在重新采样程序内部进行二次采样之后,如https://topepo.github.io/caret/subsampling-for-class-imbalances.html#subsampling-during-resampling所示,我的问题是如何在插入符号方法=“rf”并且采样方法为“smote”时提取由此过程产生的实际数据集。
例如,如果使用method = glm,则可以使用模型$ finalModel $ data提取数据;如果方法=“rpart”,则可以使用model $ finalModel $ call $ data类似地提取数据。
在重新采样和方法= rpart中使用子采样可以按如下方式提取smote数据集:
library(caret)
library(DMwR)
data("GermanCredit")
set.seed(122)
index1<-createDataPartition(GermanCredit$Class, p=.7, list = FALSE)
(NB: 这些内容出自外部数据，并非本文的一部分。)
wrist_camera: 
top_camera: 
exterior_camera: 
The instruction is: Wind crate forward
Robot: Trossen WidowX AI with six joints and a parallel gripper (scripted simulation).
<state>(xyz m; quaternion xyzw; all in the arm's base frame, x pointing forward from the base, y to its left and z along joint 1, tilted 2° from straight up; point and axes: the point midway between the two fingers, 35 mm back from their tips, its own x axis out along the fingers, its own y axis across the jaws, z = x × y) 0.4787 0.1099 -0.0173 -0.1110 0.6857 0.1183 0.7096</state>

training<-GermanCredit[index1, ]
#testing<-GermanCredit[-index1,]
colnames(training)
metric <- "ROC"
ctrl1<- trainControl(
method = "repeatedcv",
number = 10,
repeats = 5,
search = "random",
classProbs = TRUE, # note class probabilities included
savePredictions = T, #"final"
returnResamp = "final",
allowParallel = TRUE,
summaryFunction = twoClassSummary,
sampling = "smote")
set.seed(1)
mod_fit<-train(Class ~ Age +
ForeignWorker +
Property.RealEstate +
Housing.Own +
CreditHistory.Critical, data=training, method="rpart",
metric = metric,
trControl= ctrl1)
mod_fit # ROC 0.5951215
dat_smote<- mod_fit$finalModel$call$data
table(dat_smote$.outcome)
# Bad Good
# 630 840
head(dat_smote)
# Age ForeignWorker Property.RealEstate Housing.Own CreditHistory.Critical .outcome
# 40 1 0 1 1 Good
# 29 1 0 0 0 Good
# 37 1 1 0 1 Good
# 47 1 0 0 0 Good
# 53 1 0 1 0 Good
# 29 1 0 1 0 Good
我只是希望能够在method =“rf”时执行相同的数据集提取。代码可能看起来像这个dat < - mod_fit $ trainingData [mod_fit $ trainingData == mod_fit $ finalModel $ x,]
我认为唯一的方法就是编写一个custom model,将数据对象保存在fit
模块中(尽管这非常令人不满)。